Жар толпы был столь силен, что его чувствовала даже моя кожа. Казалось, что столь сильный вопрос, отлитый в тысячи человеческих душ, не может остаться без ответа. Кто-то обязательно должен его дать. Но кто? Тряпичный портрет по-прежнему безмолвно смотрел на вопрошающих людей, будто хотел заглушить их голос в мякоти ткани, из которой он был сшит. Больше отвечать было некому. Пузатый тип, которого мы видели едва только прибыли сюда, пытался выглянуть в окошко и что-то крикнуть. Я хорошо видел его краем глаза, голова этого человека показалась возле тряпочного мизинца левой руки Преемника. Но в его сторону снизу тотчас полетело что-то мелкое, но тяжелое, и он сразу спрятался, оберегаясь синяков и шишек. Нет, не такой он большой человек, чтоб дать ответ на большой вопрос.
Вопрошающий голос сделался громче, но слова от этого не стали понятнее. К кому же они обращены?! Неужто… К Самому?! Неужели над толпой вырастет Сам Вождь, и гром его Ответа накроет площадь, растечется по городским улочкам, разлетится по степям?!
Каждая частица моей души чуяла, что так и должно быть. Когда все верят в чудо, оно не может не совершиться. Маленькая его частичка уже сбылась — я узрел свою Любушку, облаченной в живую плоть.
Моя возлюбленная оставалась на прежнем месте, хотя людские волны продолжали рваться вперед. Она походила на неподвижный центр, от которого исходит все движение, на застывшую в северном небе Полярную Звезду.
За спиной раздался визгливый крик:
— Огонь! Я приказываю!
Но никто не пошевелился. Ведь голос не принадлежал нашему командиру. Продолжая смотреть одним глазом на центр площади, я скосил другой, и увидел уже знакомого лысого, стоящим возле командира. На него было жалко смотреть — бледный, с трясущимися руками.
— Отставить, — рявкнул командир, обращаясь к нам.
Между ними началась словесная перепалка. Лучше всего были слышны слова «Вы должны!», «Вы обязаны!», вырывающиеся из толстого вместе с дыханием.
Их разговор был прерван, утонув в грохочущем облаке.
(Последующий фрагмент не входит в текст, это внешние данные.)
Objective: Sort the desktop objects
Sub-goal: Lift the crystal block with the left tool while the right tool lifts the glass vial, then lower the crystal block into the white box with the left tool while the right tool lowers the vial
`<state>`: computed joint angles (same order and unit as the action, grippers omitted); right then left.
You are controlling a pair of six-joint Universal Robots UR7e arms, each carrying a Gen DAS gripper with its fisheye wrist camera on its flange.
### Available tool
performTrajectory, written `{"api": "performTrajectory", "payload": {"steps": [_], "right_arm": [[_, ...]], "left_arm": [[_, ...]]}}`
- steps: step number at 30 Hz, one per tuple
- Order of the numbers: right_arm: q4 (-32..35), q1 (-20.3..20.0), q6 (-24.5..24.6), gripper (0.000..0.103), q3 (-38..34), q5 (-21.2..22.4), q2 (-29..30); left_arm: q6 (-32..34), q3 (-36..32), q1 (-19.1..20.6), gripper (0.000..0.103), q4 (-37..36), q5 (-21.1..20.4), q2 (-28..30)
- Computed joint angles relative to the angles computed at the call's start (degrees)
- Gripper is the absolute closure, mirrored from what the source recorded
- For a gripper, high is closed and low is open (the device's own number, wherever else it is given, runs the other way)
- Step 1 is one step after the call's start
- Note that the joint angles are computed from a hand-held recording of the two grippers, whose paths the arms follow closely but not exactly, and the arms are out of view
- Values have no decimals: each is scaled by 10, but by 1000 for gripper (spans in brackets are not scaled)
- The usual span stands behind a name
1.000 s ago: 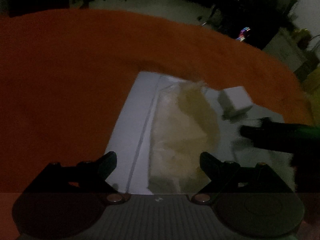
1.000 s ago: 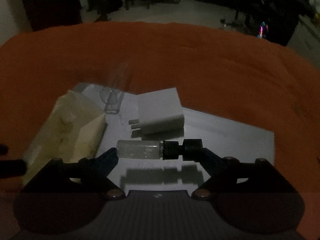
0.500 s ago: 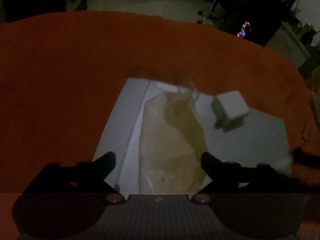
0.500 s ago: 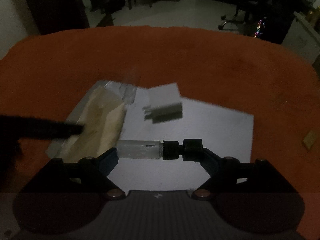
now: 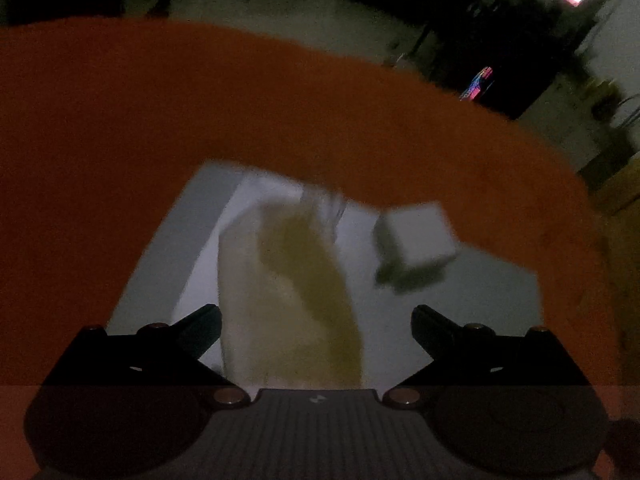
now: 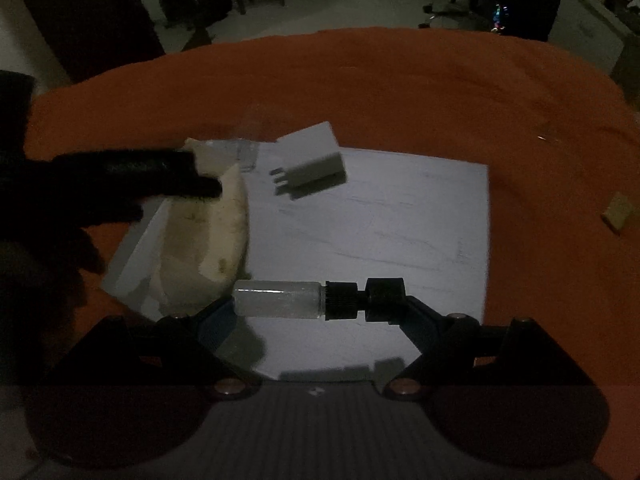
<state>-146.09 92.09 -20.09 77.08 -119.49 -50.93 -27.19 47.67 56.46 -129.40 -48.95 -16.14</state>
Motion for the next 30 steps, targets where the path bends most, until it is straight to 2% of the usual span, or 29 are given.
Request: {"api": "performTrajectory", "payload": {"steps": [3, 4, 5, 6, 7, 9, 10, 12, 14, 18, 22, 30], "right_arm": [[-2, -3, 8, 13, 10, -1, -8], [-3, -4, 7, 13, 13, -1, -10], [-7, -4, 4, 13, 17, 3, -12], [-11, -5, 0, 14, 21, 7, -13], [-14, -6, -3, 13, 24, 11, -15], [-22, -7, -10, 14, 31, 19, -18], [-23, -8, -8, 14, 32, 22, -18], [-27, -8, -10, 13, 33, 23, -16], [-30, -9, -13, 14, 34, 23, -14], [-42, -8, -12, 14, 43, 34, -20], [-67, -3, -26, 14, 61, 50, -35], [-94, 4, 5, 14, 87, 109, -77]], "left_arm": [[-38, -47, -3, 1, 99, 37, 25], [-68, -68, -1, 1, 136, 38, 32], [-100, -90, 4, 6, 178, 30, 39], [-117, -102, 8, 23, 202, 20, 42], [-112, -101, 12, 29, 203, 7, 39], [-81, -88, 14, 52, 184, -4, 33], [-57, -83, 10, 56, 179, 5, 32], [-20, -64, 3, 73, 155, 28, 28], [13, -44, -3, 80, 125, 38, 22], [54, -29, -13, 89, 97, 45, 16], [112, 16, -30, 94, 43, 42, -14], [183, 148, -73, 95, -48, -28, -121]]}}
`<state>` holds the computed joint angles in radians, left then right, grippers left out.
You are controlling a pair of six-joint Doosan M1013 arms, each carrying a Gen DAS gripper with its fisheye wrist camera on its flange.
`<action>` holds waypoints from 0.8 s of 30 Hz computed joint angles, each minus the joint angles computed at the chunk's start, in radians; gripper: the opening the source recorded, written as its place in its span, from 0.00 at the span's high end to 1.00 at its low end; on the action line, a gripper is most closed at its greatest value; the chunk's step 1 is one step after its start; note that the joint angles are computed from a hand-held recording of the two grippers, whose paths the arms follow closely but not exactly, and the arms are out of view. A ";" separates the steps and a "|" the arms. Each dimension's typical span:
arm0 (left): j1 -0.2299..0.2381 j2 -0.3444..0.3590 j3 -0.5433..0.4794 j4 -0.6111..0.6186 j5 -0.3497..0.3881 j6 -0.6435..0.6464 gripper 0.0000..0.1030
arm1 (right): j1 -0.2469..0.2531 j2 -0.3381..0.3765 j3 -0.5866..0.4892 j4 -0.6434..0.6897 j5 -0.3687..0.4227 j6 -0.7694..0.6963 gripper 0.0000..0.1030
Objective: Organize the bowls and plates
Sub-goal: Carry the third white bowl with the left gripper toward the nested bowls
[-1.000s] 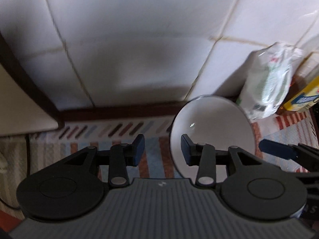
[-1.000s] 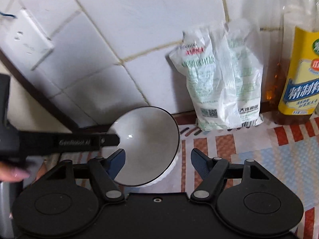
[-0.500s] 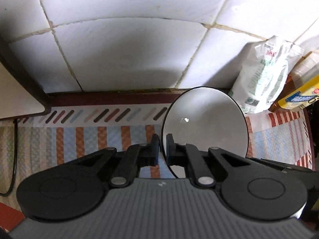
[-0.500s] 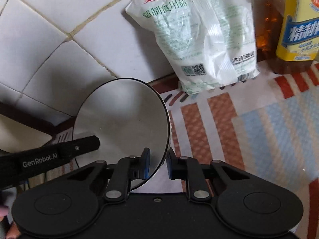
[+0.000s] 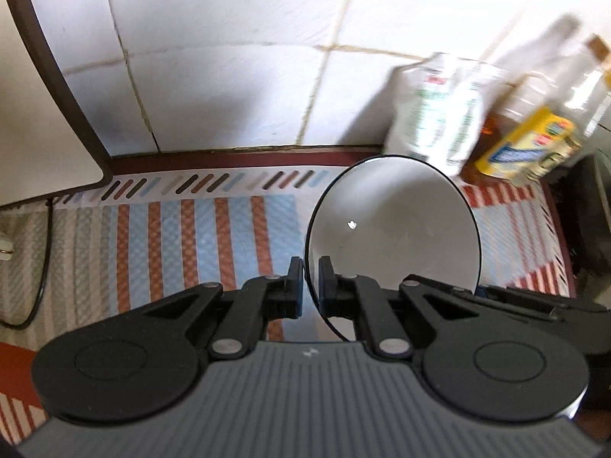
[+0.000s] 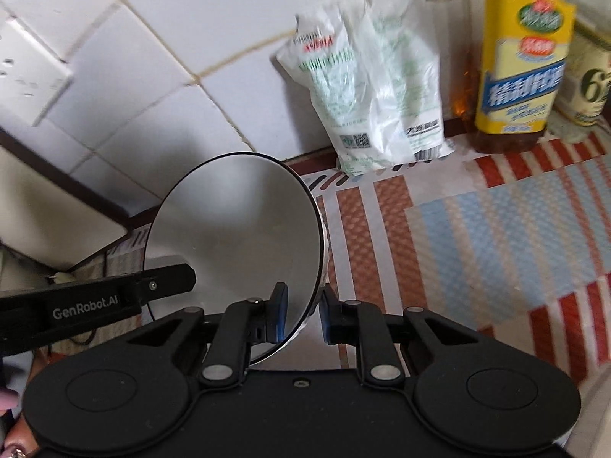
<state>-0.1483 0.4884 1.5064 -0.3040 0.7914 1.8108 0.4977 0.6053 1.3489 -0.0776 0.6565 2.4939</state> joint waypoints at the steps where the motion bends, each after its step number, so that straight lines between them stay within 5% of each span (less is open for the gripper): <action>1: -0.006 -0.011 0.004 0.004 0.005 -0.004 0.94 | 0.002 -0.015 0.013 -0.005 0.004 0.005 0.79; 17: -0.064 -0.155 0.089 -0.149 0.019 0.082 0.94 | 0.023 -0.248 0.224 -0.136 0.013 0.112 0.78; 24: -0.126 -0.187 0.118 -0.191 0.005 0.126 0.94 | 0.007 -0.345 0.327 -0.165 0.017 0.141 0.77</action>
<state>-0.2740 0.3012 1.6242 -0.4948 0.7962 1.9368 0.5046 0.2608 1.6758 -0.2421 0.6732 2.6352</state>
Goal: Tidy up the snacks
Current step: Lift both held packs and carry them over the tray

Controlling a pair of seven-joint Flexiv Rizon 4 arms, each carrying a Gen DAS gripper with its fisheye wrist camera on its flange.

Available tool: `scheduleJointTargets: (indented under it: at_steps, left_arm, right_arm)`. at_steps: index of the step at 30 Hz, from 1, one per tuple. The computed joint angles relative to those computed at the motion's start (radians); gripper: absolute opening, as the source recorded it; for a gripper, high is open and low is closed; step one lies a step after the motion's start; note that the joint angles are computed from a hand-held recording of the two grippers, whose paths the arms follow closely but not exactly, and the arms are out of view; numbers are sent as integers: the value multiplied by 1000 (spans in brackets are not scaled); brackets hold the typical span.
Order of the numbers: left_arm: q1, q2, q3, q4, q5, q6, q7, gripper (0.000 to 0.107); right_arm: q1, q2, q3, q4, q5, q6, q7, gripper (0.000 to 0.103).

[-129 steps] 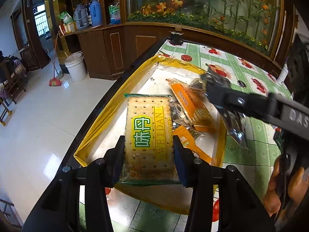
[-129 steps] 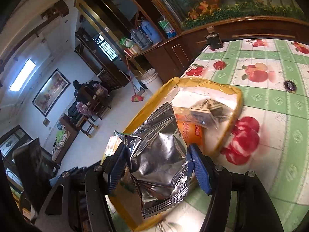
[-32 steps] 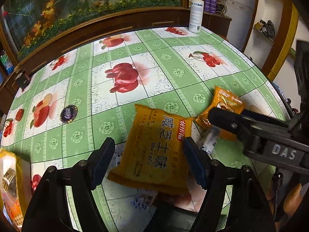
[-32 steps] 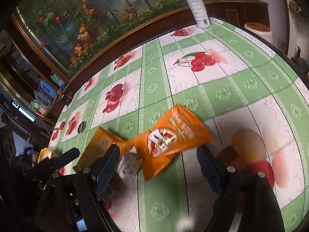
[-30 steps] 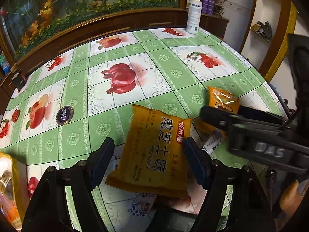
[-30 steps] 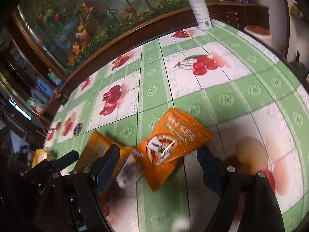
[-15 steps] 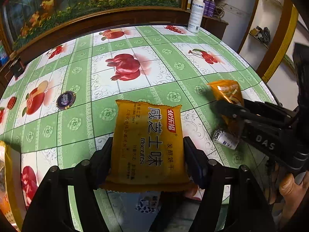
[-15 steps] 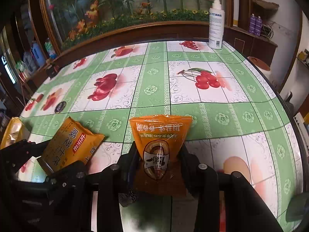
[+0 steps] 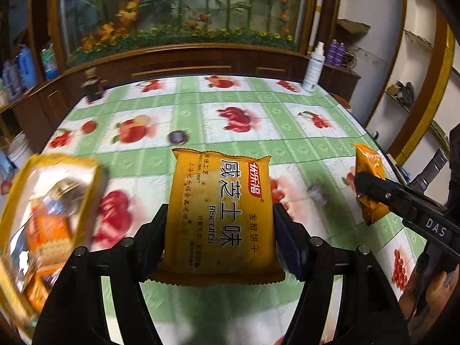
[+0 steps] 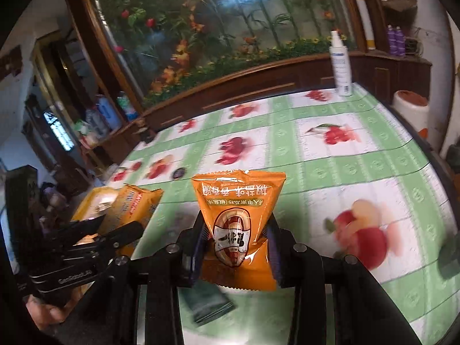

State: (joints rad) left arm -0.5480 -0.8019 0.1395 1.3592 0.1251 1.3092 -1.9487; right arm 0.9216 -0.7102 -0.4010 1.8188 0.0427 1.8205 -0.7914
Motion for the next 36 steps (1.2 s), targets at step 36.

Выстрелы раздались где-то снизу, и я, свесив голову через край крыши, заметил, что огненные стрелы вылетели прямо изо рта Преемника. Не могло быть сомнений, что это и был его ответ!
Народ на площади закопошился. Кто-то упал. «Патроны боевые!», сообразил я, еще не очень понимая, что же на самом деле происходит.
Внизу поднялся человеческий вихрь. Казалось, что сама земля на площади заходила ходуном, норовя разнести весь город, сровнять его со степной гладью. Но моя Любушка все равно оставалась в неподвижном центре, и даже не шевелилась. Даже неслышные слова больше не лились из ее рта.
— Братцы, стреляйте, — не по-уставному приказал командир, и тихо добавил, — В воздух!
Мы принялись палить в воздух. Затарахтел и мой автомат. Пули рассекали синеву, скрываясь в ней, и оставаясь равнодушными к тому, что творилось под ними.
Новый грохот пронесся внизу, и уста Преемника опять обросли бородой из огненных волос. В ответ на них внизу раздались крики.
Любушка закачалась и медленно осела на холодную гладь площади. «Что с ней?», удивленно спросил я у самого себя. Между тем моя любовь распласталась на серой асфальтовой земле, покрытой пятнами крови, которые были видны даже сверху.
И я рванулся, чтобы не дать ей упасть, чтобы поддержать, и чтобы, наконец, очутиться рядом с ней. Это было моим ответом на ее маленький вопрос, который совсем недавно, сливаясь с криком людской массы, вплетался в вопрос большой. В одно мгновение я преодолел край крыши, и ощутил под собой пустое, не поддерживающее пространство. Застывшие на крыше бойцы, злые уста Преемника, серая гладь обкомовского здания, площадь с остатками разбегающегося народа и лежащей Любушкой в центре — все смешалось передо мной.
Наконец, мои руки коснулись мягкого тела Любы. Мы с ней обратились в самую Любовь.
Вокруг нас свистели вечные паровозы, где-то в людских толпах скрывался Истинный и Праведный Вождь, за которого всегда придется бороться. Перед нами по-прежнему торчало безликое здание всегда фальшивой видимой власти. Любовь, дорога, сокрытая правда. Это — Русь.